### ACTIVITY
With the pictures set aside, write out all of the data exactly as it stands.
##### MATERIAL PROVIDED
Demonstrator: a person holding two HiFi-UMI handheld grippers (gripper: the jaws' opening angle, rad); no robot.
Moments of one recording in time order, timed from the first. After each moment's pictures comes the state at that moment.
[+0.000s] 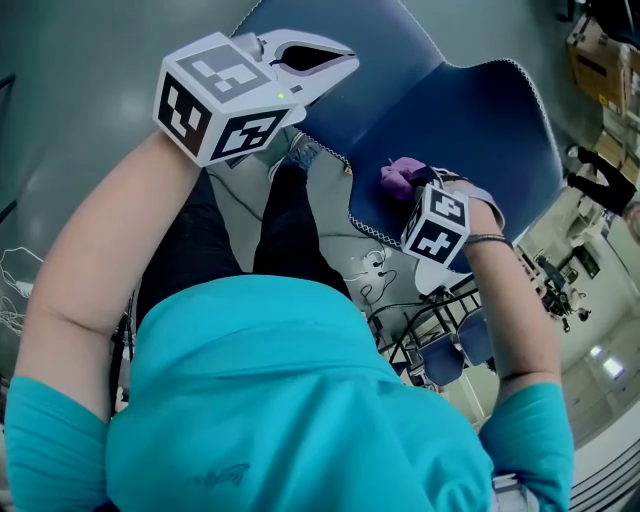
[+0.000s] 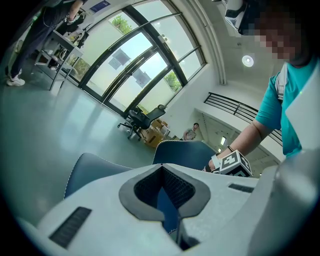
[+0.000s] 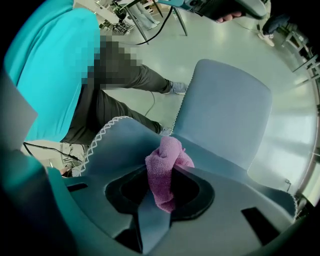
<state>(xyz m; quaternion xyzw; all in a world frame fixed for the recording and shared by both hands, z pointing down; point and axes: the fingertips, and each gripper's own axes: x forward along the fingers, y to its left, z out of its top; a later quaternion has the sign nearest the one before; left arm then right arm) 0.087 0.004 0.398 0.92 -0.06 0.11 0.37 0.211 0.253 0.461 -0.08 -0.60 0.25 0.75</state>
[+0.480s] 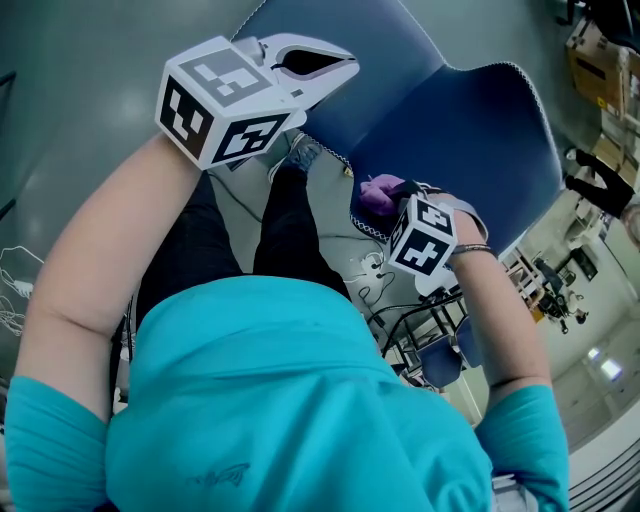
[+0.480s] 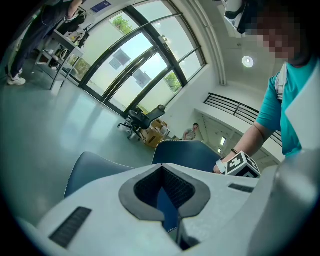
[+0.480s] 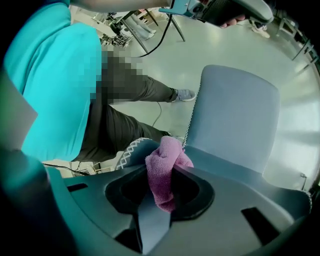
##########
### OUTPUT BELOW
Demonstrator: a person holding two HiFi-UMI handheld grippers (gripper: the jaws' opening angle, rad); no robot.
Moments of one recording in time order, timed from the first. After each moment's pictures comes the state at that moment.
[+0.000s] 
[+0.000s] 
[+0.000s] 
<state>(xyz m; quaternion xyzw; all in a world frame fixed for the recording and shared by both hands, z pointing down; point and axes: the fingertips, and each gripper's own axes: x forward along the fingers, y to its left, z out of its top; a later quaternion has the sign nearest the one before; left arm then right arm) 0.087 0.004 0.398 0.92 -0.06 0.11 0.37 0.211 0.253 0.461 -0.08 -0.60 0.25 0.75</state>
[+0.480s] 
[+0.480s] 
[+0.480s] 

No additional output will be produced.